TASK BRIEF:
Lines that contain the string "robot" are the ones to list; copy all of them from the records.

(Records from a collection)
══════════
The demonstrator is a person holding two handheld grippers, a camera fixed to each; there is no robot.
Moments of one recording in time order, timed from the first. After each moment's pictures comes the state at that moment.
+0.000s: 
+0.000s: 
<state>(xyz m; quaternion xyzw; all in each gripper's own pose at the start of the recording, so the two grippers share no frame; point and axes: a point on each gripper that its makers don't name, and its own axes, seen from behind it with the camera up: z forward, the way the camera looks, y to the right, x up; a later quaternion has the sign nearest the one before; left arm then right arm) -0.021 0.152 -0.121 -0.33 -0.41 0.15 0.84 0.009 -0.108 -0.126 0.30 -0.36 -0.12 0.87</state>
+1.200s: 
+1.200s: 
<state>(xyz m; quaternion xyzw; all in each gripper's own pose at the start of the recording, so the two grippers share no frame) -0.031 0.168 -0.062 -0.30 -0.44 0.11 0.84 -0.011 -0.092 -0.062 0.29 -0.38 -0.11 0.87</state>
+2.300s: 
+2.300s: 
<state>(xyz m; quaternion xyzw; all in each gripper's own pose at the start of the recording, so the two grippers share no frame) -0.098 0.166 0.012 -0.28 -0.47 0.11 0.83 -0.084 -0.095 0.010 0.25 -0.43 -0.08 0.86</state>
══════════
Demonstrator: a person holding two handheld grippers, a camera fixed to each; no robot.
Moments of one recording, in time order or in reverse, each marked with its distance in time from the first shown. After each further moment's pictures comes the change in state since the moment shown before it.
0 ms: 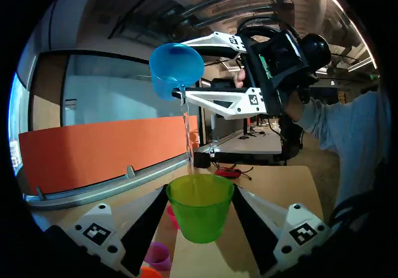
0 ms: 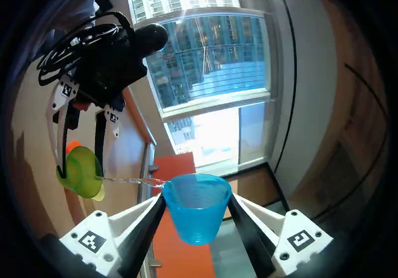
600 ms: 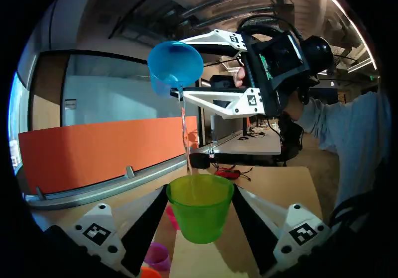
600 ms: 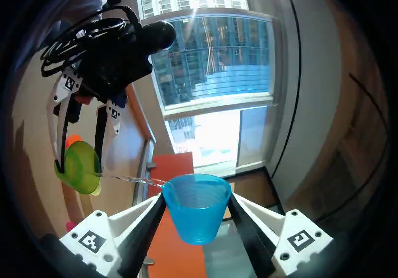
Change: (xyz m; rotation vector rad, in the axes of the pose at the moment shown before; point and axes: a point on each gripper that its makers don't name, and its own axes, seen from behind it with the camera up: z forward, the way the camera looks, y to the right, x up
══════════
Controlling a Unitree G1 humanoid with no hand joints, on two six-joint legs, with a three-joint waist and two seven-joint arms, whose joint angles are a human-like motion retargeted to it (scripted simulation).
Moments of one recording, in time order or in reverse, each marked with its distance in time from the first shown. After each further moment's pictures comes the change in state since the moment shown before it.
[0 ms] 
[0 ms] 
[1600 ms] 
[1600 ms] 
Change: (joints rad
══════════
YOUR RESPONSE:
The demonstrator is a person holding two handheld grippers, a camera fixed to each; there is no robot.
Demonstrator: a person holding two handheld grippers, a camera fixed to each; no robot.

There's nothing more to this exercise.